In this thesis we prove several different results about the number of primes represented by linear functions.

The Brun-Titchmarsh theorem shows that the number of primes which are less than x and congruent to a modulo q is less than (C+o(1))x/(phi(q)log{x}) for some value C depending on log{x}/log{q}. Different authors have provided different estimates for C in different ranges for log{x}/log{q}, all of which give C>2 when log{x}/log{q} is bounded. We show in Chapter 2 that one can take C=2 provided that log{x}/log{q}> 8 and q is sufficiently large. Moreover, we also produce a lower bound of size x/(q^{1/2}phi(q)) when log{x}/log{q}>8 and is bounded. Both of these bounds are essentially best-possible without any improvement on the Siegel zero problem.

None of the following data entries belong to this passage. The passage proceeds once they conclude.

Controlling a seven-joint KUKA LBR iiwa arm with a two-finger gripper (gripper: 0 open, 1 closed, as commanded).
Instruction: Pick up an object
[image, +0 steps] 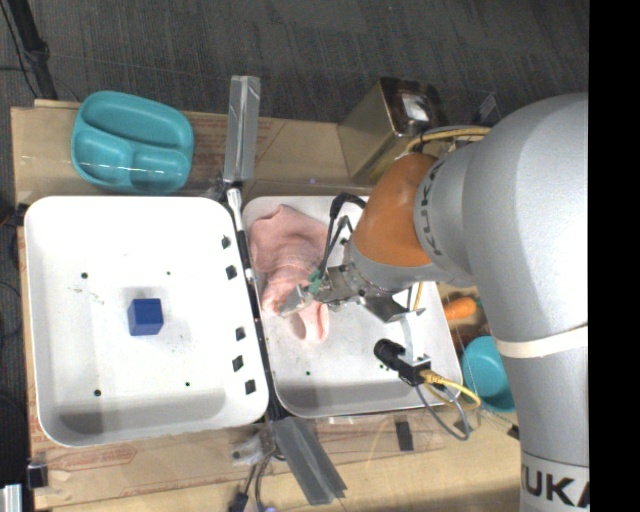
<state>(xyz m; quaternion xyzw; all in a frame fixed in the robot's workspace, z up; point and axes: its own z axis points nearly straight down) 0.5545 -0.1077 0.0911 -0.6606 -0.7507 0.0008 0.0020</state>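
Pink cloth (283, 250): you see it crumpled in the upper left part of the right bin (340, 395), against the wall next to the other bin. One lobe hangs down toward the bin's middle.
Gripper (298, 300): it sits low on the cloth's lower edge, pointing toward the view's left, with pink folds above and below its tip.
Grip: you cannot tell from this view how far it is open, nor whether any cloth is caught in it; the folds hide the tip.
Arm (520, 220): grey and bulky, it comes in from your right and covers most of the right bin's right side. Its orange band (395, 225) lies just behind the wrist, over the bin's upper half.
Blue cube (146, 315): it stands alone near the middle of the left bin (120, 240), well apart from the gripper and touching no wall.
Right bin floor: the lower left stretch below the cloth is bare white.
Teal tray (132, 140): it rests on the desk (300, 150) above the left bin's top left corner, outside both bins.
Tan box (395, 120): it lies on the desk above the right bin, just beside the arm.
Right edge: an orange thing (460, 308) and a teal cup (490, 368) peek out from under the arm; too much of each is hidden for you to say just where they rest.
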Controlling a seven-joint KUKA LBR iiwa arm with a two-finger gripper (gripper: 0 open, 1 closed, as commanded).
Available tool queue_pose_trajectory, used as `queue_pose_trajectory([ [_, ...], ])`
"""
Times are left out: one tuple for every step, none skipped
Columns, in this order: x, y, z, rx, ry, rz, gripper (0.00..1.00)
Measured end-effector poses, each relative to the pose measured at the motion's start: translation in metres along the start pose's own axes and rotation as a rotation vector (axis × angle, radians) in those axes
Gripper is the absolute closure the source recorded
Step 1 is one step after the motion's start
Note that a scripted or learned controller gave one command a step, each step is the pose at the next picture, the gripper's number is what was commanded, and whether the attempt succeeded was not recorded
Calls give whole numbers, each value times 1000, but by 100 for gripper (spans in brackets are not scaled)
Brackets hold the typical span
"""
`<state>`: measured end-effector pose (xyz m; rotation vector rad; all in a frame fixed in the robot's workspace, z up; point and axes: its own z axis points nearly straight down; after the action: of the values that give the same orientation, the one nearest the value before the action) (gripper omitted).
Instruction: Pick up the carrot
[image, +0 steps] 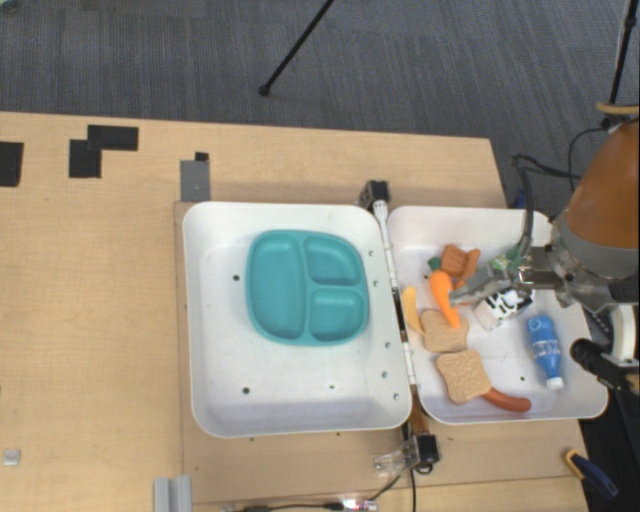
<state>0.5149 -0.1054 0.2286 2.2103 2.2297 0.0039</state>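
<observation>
Currently the carrot (444, 299) lies in the right bin (590, 405), near its left wall, beside the bread (443, 331). The gripper (470, 291) hovers just right of it; whether the jaws are open or closed cannot be told. Judged a light, stiff, smooth toy, it is best gripped across its thick upper half.

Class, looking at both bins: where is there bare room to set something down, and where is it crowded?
Free: the left bin floor around the teal plate, especially below it. Crowded: the right bin, where carrot, bread slices, sausage and bottle cluster.
</observation>
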Motion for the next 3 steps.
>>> queue_pose_trajectory([
  [15, 30, 144, 1, -3, 261, 0],
  [18, 33, 133, -4, -1, 260, 100],
  [117, 124, 38, -12, 8, 265, 100],
])
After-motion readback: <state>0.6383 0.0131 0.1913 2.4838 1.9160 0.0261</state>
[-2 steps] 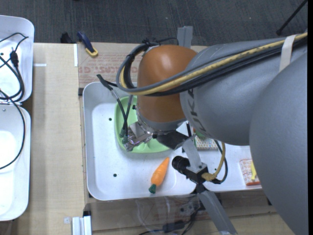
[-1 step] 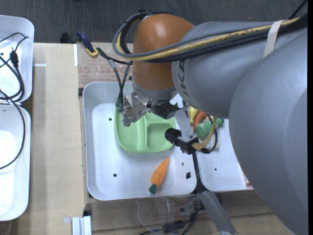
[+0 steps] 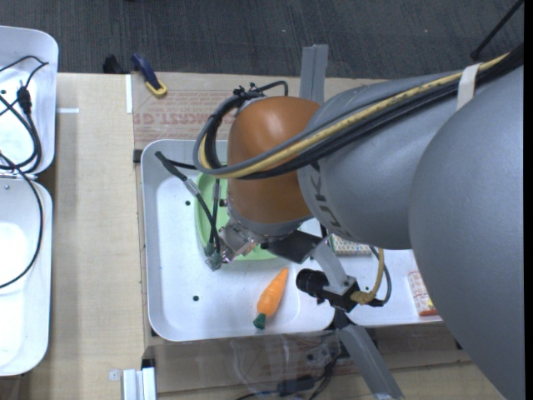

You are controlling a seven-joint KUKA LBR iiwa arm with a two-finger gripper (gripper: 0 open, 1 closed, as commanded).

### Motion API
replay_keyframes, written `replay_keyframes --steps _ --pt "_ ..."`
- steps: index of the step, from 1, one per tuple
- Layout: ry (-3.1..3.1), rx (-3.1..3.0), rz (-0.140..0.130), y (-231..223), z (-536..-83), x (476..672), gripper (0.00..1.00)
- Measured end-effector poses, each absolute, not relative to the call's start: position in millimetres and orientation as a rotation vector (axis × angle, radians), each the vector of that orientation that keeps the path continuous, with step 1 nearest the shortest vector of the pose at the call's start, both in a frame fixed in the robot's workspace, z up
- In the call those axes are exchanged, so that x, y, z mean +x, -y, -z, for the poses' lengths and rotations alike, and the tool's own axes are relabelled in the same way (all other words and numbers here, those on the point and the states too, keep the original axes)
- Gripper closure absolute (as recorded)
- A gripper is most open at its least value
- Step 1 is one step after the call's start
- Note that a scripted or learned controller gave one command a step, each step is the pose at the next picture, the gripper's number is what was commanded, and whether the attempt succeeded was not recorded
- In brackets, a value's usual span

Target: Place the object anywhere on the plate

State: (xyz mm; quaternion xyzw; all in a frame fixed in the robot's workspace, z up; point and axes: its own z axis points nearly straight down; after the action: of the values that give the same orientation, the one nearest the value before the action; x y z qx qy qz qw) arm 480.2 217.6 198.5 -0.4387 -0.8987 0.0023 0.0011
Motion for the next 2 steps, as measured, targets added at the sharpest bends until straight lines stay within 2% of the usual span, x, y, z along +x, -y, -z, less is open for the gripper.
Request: replay_keyframes --steps 1,2 --pt "2.888 -1.241 -0.002 -200.3 -251.6 557.7 1.0" --pt "2.884 -1.245 -0.005 -194.4 -245.5 520.8 1.0"
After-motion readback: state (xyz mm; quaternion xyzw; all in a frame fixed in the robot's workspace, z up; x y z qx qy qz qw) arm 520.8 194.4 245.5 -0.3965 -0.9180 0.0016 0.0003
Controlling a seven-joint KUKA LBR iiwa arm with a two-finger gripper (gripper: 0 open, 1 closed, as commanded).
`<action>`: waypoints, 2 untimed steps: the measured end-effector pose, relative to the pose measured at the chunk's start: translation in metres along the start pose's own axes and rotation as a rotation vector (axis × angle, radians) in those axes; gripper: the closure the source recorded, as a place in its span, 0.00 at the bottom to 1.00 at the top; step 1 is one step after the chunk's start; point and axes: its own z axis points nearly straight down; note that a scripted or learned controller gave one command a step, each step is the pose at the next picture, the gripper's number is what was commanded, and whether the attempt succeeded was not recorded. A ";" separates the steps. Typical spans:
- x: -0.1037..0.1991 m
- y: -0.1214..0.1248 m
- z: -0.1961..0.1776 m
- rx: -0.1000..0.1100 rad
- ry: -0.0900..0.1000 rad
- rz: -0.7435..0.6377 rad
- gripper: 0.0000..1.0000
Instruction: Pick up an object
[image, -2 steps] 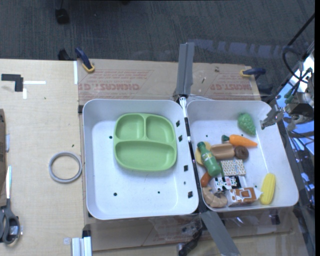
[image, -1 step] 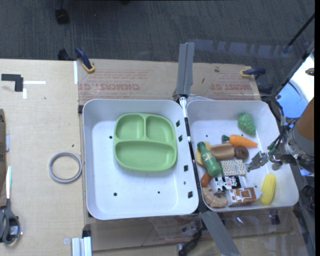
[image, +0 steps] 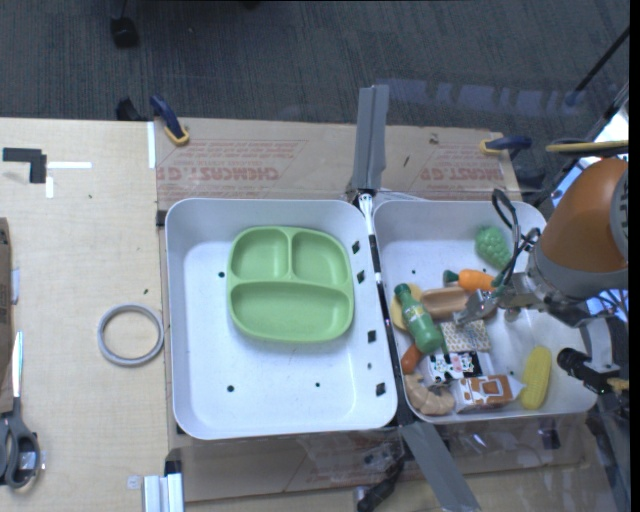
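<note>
Divided plate (image: 291, 283) in left bin (image: 190, 330), toy foods in right bin (image: 420, 225), tape ring (image: 131, 333) left of both

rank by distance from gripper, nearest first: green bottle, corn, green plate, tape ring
Gripper sits in the right bin.
1. Green bottle, just to its left, same bin.
2. Corn, toward the bin's near right corner.
3. Green plate, in the left bin.
4. Tape ring, on the bench left of both bins.
</note>
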 end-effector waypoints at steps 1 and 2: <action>-0.003 0.063 0.005 0.008 0.002 0.027 0.00; 0.035 0.098 -0.012 0.006 0.002 -0.075 0.00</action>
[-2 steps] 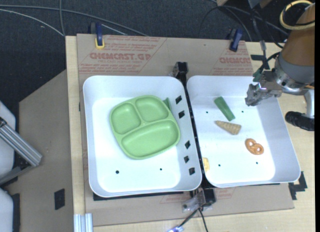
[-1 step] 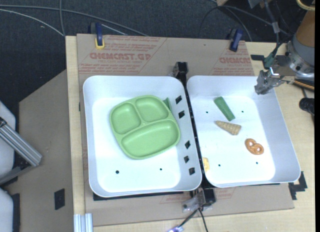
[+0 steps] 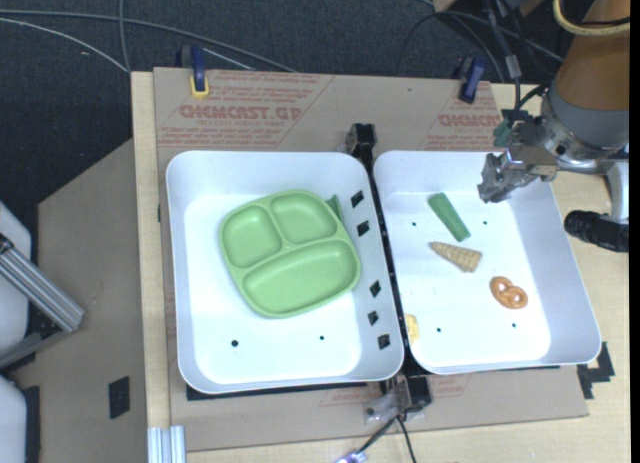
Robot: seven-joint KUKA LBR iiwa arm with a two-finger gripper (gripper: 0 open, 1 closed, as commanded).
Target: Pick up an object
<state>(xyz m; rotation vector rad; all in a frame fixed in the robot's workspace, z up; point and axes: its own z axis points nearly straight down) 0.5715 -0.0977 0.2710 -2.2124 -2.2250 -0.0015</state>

Let k>1 and Pi(n) be the product of k linear functions of the form a_in+b_i for some integers a_i, b_i. Suppose that Pi(n) has no fixed prime divisors. Weighted sieves have shown that for infinitely many integers n, the number of prime factors of Pi(n) is at most r_k, for some integer r_k depending only on k. In Chapter 3 and Chapter 4 we introduce two new weighted sieves to improve the possible values of r_k when k>2. In Chapter 5 we demonstrate a limitation of the current weighted sieves which prevents us proving a bound better than r_k=(1+o(1))klog{k} for large k.

Zhang has shown that there are infinitely many intervals of bounded length containing two primes, but the problem of bounded length intervals containing three primes appears out of reach. In Chapter 6 we show that there are infinitely many intervals of bounded length containing two primes and a number with at most 31 prime factors. Moreover, if numbers with up to 4 prime factors have `level of distribution' 0.99, there are infinitely many integers n such that the interval [n,n+90] contains 2 primes and an almost-prime with at most 4 prime factors.